After general anesthetic or I.V. sedation, liquids should be initially taken. Do not drink from a straw for one week. Drink from a glass. The sucking motion can cause more bleeding by dislodging the blood clot.
Food intake is generally regulated by the comfort of chewing. Soft foods and plenty of fluids are highly recommended. Avoid foods that are hard, brittle, hot and spicy for 5-7 days.
Nausea and Vomiting
In the event of nausea and/or vomiting following surgery, do not take anything by mouth for at least an hour including the prescribed medicine. You should then sip on coke, tea or ginger ale. You should sip slowly over a fifteen-minute period. When the nausea subsides, you can begin taking solid foods and the prescribed medicine.
Keeping the mouth clean is essential after oral surgery. Gently brush teeth and floss as needed, avoiding the surgical areas.
After the first 24 hours gently rinse with a mild salt water solution, 1/4 teaspoon of salt dissolved in an 8 ounce glass of water. Repeat as needed. Diluted mouthwash can be used for a soft rinse. Avoid vigorous rinsing and spitting during the first 48 hours.
Retainers should be worn as soon as possible, based on your comfort level, unless otherwise instructed.

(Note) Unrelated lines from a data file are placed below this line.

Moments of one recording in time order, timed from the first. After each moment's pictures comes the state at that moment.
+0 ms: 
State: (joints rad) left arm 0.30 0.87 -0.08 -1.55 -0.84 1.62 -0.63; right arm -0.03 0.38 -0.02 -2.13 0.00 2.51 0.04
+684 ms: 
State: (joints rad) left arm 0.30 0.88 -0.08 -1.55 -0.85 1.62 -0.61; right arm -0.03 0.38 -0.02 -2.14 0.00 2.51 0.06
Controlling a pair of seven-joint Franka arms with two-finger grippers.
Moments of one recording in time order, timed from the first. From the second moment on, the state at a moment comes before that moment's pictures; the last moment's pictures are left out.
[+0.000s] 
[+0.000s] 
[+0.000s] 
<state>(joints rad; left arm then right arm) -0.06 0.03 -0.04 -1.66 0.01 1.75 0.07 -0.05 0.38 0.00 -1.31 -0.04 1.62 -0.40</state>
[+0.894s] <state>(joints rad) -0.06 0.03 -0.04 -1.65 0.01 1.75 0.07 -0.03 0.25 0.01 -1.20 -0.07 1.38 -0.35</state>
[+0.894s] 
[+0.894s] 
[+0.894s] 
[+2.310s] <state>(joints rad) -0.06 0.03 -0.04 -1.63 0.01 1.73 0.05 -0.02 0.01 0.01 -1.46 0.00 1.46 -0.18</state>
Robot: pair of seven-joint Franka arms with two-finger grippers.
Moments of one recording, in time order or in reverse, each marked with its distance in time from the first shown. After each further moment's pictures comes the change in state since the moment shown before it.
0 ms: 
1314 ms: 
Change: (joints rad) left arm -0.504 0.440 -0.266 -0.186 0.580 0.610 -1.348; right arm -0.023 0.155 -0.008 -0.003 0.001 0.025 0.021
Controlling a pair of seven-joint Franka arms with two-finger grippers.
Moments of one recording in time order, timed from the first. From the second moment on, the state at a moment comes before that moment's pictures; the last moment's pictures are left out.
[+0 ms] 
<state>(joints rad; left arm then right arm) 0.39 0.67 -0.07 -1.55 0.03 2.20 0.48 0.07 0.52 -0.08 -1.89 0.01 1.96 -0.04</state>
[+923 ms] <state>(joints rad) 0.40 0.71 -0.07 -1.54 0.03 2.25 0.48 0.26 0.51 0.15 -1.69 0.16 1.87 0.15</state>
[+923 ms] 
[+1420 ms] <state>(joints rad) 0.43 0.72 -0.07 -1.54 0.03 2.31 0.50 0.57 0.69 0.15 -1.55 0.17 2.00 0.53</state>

Sutures are placed in the area of the surgery to minimize post-operative bleeding and to help healing. Sometimes they become dislodged. There is no cause for alarm, just remove the suture form your mouth and discard it. The sutures may be removed approximately one week after surgery if they haven’t already dissolved. The removal of sutures requires no anesthesia or needles. It takes only a minute or so, and there is no discomfort associated with this procedure.
There will be a cavity where the tooth was removed. The cavity will gradually fill in with new tissue over a 4 week period. In the mean time, the area should be kept clean with salt water rinses or a toothbrush.
A dry socket is when the blood clot gets dislodged prematurely from the tooth socket. Symptoms of pain at the surgical site and even pain to the ear may occur 3-4 days following surgery. Call the office if this occurs.